## Material provided
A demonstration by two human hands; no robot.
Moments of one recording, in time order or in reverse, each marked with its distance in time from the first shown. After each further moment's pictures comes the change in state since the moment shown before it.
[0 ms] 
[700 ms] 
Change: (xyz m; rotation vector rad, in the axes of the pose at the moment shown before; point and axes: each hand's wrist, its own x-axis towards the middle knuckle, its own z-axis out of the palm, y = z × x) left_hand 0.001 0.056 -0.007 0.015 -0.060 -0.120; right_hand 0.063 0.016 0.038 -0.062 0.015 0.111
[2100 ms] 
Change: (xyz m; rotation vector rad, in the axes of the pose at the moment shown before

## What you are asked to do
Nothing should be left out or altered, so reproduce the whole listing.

## Written response
A demonstration by two human hands; no robot.
Moments of one recording, in time order or in reverse, each marked with its distance in time from the first shown. After each further moment's pictures comes the change in state since the moment shown before it.
[0 ms] 
[700 ms] 
Change: (xyz m; rotation vector rad, in the axes of the pose at the moment shown before; point and axes: each hand's wrist, its own x-axis towards the middle knuckle, its own z-axis out of the palm, y = z × x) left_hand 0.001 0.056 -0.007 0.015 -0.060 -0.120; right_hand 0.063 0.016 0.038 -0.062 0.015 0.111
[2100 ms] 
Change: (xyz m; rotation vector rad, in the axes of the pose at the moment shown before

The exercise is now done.